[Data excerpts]
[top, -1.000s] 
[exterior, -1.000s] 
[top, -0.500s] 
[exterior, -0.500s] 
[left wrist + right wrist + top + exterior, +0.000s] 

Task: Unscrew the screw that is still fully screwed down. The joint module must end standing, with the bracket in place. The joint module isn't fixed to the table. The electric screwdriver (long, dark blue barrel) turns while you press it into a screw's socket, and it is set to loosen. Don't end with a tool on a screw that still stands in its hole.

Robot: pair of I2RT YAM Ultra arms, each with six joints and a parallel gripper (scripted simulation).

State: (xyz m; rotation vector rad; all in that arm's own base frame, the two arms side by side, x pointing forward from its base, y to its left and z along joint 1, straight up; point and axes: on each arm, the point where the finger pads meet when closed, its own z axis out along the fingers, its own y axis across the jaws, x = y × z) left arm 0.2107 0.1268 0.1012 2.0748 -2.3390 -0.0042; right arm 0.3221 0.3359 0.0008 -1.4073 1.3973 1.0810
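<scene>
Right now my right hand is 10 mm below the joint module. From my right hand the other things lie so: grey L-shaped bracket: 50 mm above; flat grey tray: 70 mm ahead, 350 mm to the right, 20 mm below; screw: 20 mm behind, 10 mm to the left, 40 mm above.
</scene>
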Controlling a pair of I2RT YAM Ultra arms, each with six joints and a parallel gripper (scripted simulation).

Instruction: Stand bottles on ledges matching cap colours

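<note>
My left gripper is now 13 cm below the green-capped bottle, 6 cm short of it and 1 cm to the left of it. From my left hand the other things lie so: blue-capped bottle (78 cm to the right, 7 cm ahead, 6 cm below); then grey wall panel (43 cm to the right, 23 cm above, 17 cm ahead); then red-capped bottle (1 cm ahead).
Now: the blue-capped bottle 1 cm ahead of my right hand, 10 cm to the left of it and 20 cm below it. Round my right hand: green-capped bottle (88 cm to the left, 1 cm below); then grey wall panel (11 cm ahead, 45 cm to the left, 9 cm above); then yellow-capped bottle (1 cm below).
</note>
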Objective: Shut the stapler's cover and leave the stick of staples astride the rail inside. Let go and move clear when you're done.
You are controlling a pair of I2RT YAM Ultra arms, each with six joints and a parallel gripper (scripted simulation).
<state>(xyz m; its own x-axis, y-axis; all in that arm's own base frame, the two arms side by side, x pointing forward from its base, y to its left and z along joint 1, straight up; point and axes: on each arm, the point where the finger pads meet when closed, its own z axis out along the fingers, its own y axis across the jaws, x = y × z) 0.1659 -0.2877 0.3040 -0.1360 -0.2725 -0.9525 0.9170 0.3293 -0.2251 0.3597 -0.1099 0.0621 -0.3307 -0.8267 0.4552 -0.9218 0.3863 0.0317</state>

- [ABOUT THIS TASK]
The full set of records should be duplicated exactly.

- [TASK SOLUTION]
[top, -1.000s] 
[exterior, -1.000s] 
[top, -0.500s] 
[exterior, -0.500s] 
[left wrist + right wrist + top + exterior, +0.000s] 

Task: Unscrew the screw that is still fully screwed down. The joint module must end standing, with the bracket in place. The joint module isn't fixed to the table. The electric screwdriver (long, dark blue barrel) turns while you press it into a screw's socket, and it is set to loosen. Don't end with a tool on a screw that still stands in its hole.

Robot: pair of I2RT YAM Ultra arms, each with six joints and a parallel gripper (scripted simulation).

State: (xyz m; rotation vector rad; all in that arm's own base frame, the two arms side by side, x pointing forward from its base, y to its left and z along joint 1, straight up; point and axes: on each arm, the point where the finger pads meet when closed, its own z axis out along the fingers, its own y axis across the jaws, x = y × z) left arm 0.2107 0.1268 0.1012 2.0748 -2.3390 -0.0042; right arm 0.3221 0.3359 0.0008 -1.4073 1.3973 1.0810
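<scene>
Right now my right hand is 10 mm below the joint module. From my right hand the other things lie so: grey L-shaped bracket: 50 mm above; flat grey tray: 70 mm ahead, 350 mm to the right, 20 mm below; screw: 20 mm behind, 10 mm to the left, 40 mm above.
</scene>
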Controlling a pair of I2RT YAM Ultra arms, each with six joints and a parallel gripper (scripted simulation).

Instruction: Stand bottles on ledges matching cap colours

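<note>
My left gripper is now 13 cm below the green-capped bottle, 6 cm short of it and 1 cm to the left of it. From my left hand the other things lie so: blue-capped bottle (78 cm to the right, 7 cm ahead, 6 cm below); then grey wall panel (43 cm to the right, 23 cm above, 17 cm ahead); then red-capped bottle (1 cm ahead).
Now: the blue-capped bottle 1 cm ahead of my right hand, 10 cm to the left of it and 20 cm below it. Round my right hand: green-capped bottle (88 cm to the left, 1 cm below); then grey wall panel (11 cm ahead, 45 cm to the left, 9 cm above); then yellow-capped bottle (1 cm below).
</note>
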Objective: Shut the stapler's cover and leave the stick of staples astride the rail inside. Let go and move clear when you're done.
You are controlling a pair of I2RT YAM Ultra arms, each with six joints and a parallel gripper (scripted simulation).
<state>(xyz m; its own x-axis, y-axis; all in that arm's own base frame, the two arms side by side, x pointing forward from its base, y to its left and z along joint 1, straight up; point and axes: on each arm, the point where the finger pads meet when closed, its own z axis out along the fingers, its own y axis across the jaws, x = y × z) 0.1659 -0.2877 0.3040 -0.1360 -0.2725 -0.9525 0.9170 0.3293 -0.2251 0.3597 -0.1099 0.0621 -0.3307 -0.8267 0.4552 -0.9218 0.3863 0.0317</state>

What the exercise asked for is complete.